#### Problem statement
There is one span to output from the data below: the lines starting at the line with "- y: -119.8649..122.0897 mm" and ending at the line with "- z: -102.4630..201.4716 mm". Output it exactly, ends included, nothing more.
─── Recorded data ───
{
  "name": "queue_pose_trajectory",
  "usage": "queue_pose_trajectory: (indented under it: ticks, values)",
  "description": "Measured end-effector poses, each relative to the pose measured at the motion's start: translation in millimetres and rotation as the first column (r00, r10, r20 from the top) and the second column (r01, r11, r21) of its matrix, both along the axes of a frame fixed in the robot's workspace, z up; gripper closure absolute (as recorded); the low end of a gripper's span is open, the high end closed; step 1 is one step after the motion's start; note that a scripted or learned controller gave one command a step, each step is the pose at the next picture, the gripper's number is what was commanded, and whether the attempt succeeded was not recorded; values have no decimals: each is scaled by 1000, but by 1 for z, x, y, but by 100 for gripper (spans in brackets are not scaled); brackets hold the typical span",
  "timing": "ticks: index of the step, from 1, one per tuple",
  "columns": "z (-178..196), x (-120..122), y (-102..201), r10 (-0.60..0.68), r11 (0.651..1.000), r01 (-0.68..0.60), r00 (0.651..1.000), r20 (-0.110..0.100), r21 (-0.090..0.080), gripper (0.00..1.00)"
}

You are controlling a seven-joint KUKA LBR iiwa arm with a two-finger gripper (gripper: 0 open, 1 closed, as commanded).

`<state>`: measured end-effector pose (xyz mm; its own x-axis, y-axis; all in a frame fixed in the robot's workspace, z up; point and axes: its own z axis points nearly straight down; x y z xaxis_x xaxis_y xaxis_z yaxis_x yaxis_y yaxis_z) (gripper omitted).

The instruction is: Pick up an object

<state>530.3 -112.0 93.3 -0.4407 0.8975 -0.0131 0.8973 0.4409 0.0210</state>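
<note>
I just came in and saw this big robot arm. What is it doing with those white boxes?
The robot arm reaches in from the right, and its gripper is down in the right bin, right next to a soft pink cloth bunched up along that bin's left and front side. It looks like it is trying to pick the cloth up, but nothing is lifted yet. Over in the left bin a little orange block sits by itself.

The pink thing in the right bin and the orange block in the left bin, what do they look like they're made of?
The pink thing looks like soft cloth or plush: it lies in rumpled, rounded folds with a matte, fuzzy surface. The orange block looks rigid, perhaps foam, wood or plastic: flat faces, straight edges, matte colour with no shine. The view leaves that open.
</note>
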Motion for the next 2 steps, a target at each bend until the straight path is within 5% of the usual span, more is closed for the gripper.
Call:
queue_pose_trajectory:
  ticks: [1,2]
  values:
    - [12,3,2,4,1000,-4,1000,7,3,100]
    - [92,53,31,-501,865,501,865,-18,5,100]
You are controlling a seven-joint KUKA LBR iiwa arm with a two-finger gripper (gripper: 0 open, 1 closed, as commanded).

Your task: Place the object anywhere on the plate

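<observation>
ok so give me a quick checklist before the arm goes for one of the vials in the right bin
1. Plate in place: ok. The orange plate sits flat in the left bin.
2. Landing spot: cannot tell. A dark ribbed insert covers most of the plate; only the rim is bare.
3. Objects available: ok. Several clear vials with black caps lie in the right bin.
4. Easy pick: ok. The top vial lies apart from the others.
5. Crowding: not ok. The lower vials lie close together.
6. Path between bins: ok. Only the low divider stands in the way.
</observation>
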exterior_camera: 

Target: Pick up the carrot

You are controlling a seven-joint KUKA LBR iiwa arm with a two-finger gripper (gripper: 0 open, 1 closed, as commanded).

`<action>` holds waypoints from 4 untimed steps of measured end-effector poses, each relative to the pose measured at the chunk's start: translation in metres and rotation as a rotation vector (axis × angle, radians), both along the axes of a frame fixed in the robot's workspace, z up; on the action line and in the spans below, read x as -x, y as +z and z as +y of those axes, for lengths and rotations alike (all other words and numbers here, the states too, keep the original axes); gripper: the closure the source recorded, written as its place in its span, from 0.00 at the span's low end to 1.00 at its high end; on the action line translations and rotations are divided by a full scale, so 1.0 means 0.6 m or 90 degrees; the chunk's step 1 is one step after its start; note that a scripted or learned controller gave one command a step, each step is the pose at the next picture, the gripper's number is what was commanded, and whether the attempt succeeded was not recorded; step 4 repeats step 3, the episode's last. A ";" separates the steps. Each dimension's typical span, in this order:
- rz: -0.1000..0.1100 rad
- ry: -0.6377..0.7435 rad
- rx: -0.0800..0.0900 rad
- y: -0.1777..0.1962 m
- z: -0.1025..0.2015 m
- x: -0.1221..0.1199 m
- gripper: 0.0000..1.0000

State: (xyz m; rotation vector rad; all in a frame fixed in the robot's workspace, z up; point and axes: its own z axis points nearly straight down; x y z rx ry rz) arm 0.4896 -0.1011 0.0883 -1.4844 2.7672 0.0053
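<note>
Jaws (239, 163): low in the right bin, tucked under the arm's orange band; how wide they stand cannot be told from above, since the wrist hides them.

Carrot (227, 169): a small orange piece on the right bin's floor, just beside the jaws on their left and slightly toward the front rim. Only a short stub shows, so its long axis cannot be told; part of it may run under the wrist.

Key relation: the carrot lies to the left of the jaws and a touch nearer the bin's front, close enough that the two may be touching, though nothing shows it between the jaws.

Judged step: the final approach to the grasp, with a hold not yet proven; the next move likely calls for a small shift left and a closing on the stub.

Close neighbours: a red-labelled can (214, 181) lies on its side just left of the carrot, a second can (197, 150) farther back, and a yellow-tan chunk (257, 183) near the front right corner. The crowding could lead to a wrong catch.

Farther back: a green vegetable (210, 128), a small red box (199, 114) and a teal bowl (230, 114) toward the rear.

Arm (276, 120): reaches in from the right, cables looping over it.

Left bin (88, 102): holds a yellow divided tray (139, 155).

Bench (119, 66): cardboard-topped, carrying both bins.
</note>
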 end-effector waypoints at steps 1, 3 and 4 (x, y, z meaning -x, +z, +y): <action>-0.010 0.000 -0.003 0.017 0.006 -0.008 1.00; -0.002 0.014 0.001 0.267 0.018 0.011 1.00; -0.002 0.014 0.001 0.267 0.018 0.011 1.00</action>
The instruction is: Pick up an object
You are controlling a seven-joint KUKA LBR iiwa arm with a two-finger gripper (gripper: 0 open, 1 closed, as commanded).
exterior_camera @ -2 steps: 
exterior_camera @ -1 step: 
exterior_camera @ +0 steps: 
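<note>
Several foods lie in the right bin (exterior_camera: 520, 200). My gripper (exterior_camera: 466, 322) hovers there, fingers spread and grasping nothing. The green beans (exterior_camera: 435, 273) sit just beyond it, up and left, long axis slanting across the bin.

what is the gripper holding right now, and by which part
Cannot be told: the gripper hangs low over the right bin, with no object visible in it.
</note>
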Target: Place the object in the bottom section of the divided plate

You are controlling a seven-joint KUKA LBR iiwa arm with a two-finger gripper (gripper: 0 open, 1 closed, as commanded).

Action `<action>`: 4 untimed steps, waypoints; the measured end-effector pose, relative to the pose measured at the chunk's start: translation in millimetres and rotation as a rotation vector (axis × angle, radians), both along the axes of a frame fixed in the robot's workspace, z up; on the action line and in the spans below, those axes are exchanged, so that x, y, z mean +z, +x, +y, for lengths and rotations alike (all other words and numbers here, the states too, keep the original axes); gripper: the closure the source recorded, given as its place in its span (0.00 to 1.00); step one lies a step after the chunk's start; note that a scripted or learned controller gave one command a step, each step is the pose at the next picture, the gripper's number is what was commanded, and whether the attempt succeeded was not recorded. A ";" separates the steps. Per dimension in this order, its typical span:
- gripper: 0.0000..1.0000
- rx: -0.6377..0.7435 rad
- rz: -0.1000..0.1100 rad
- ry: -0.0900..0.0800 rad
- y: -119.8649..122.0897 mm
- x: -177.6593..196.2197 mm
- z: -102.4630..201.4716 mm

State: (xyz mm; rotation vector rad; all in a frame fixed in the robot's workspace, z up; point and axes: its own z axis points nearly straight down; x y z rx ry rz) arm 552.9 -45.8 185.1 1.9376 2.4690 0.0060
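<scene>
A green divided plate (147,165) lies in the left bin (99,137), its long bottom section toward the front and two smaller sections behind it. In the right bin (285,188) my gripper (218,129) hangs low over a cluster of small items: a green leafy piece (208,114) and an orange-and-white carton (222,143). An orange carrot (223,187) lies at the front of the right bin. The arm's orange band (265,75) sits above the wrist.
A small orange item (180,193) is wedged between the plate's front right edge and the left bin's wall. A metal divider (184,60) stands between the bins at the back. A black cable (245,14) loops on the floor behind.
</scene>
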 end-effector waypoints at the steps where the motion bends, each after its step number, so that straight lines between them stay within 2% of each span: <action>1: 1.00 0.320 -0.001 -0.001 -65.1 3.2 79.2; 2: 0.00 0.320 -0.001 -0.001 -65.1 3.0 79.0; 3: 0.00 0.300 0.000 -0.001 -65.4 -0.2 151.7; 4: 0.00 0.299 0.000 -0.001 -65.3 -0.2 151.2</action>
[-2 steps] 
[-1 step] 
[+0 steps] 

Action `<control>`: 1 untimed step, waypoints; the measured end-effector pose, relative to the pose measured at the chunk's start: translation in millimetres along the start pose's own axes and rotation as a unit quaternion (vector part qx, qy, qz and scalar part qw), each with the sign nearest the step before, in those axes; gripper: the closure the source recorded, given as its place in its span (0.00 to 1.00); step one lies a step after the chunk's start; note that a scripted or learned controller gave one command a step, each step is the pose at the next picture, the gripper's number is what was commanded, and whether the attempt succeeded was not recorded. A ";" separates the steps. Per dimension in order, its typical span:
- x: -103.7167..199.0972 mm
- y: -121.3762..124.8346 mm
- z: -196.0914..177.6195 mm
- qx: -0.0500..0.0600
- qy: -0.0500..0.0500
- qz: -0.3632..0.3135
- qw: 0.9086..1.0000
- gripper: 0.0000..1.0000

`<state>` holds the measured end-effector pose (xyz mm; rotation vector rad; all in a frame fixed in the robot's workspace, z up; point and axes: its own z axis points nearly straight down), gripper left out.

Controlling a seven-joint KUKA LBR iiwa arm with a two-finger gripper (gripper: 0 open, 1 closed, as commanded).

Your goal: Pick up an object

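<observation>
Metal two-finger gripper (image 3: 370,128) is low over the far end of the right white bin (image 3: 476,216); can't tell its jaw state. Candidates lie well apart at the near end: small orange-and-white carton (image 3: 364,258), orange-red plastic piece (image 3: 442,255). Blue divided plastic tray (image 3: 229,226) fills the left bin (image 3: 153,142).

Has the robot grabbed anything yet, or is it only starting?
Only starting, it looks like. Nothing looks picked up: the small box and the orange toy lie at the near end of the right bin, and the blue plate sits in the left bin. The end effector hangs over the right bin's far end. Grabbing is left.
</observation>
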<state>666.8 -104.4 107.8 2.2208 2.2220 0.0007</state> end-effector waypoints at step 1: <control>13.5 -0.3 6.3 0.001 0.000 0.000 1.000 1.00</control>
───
#### Solution for this problem
- y: -119.8649..122.0897 mm
- x: -177.6593..196.2197 mm
- z: -102.4630..201.4716 mm

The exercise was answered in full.